In June of 2014, Powell was drafted by the Charlotte Bobcats with the 45th pick. The next day he was traded in a multi player deal to Cleveland where he subsequently signed a contract and then was traded again to the Boston Celtics a few months later. After several stints in the G-League with the Maine Red Claws, Powell was then traded again, this time to the Mavericks that sent him and Rajon Rondo to Dallas. After a year and a half of traveling between the G-League and the NBA, he finally signed a 37 million dollar contract with the Mavericks that will take him through the 2018-2019 season with a player option for the 2019-2020 season.

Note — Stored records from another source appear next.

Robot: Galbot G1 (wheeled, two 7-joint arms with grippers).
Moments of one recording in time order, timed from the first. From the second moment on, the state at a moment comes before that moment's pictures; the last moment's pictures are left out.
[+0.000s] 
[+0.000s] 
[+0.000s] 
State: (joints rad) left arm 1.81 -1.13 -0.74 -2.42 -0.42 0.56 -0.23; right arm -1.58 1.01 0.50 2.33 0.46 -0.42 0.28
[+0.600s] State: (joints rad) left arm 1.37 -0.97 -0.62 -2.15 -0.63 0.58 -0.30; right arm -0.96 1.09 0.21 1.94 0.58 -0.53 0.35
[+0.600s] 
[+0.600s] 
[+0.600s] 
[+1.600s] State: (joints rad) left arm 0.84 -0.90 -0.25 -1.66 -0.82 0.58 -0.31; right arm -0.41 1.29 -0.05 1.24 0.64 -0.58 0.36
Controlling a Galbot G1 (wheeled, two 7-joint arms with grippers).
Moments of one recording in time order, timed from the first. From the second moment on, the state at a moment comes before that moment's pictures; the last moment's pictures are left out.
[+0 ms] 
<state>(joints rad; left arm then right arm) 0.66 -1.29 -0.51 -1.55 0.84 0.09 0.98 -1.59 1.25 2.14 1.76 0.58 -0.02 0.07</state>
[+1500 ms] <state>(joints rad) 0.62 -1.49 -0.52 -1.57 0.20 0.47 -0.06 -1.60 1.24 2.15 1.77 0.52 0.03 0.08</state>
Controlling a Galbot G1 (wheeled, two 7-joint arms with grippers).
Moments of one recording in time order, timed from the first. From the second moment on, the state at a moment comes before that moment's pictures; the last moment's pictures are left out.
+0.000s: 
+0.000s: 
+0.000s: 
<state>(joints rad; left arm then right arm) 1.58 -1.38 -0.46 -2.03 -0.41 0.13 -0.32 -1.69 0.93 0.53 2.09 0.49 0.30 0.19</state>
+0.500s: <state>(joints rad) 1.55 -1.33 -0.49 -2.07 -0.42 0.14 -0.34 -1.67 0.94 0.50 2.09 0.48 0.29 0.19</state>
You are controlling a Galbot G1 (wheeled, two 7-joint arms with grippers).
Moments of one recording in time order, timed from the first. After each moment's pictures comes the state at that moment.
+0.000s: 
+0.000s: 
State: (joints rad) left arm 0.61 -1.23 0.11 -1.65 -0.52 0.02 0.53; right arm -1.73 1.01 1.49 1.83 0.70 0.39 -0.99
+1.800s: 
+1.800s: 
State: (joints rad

As far as draft picks go, he has been one of the more successful picked in that 45th slot over the past 18 years. Other notable players picked 45th that are still in the league include Memphis Grizzlies’ rookie Dillon Brooks, Miami Heat All-Star Goran Dragic, and LA Clippers certified bucket-getter Lou Williams.
Powell is a young athletic player who has the built-in hustle factor and has taken an unfortunate situation in Dallas and made the best of it. Of course you don’t have to take my word for it.
The 6 game stretch now for Dwight Powell (w/ 5 starts – as many as his whole career prior to the last 2 wks) is 14.5 ppg, 8.5 rpg, 67% FG
— Mark Followill (@MFollowill) February 12, 2018
Outlook for Remainder of Season
Right now Dallas sits third from the bottom of the league, trailing the Suns and Hawks in reverse standings. Returning from the All-Star break, the Mavericks have the (bad in this situation) luck to have the 24th easiest schedule. Some key tanking match ups ahead for them include Phoenix, Orlando, Sacramento and Memphis.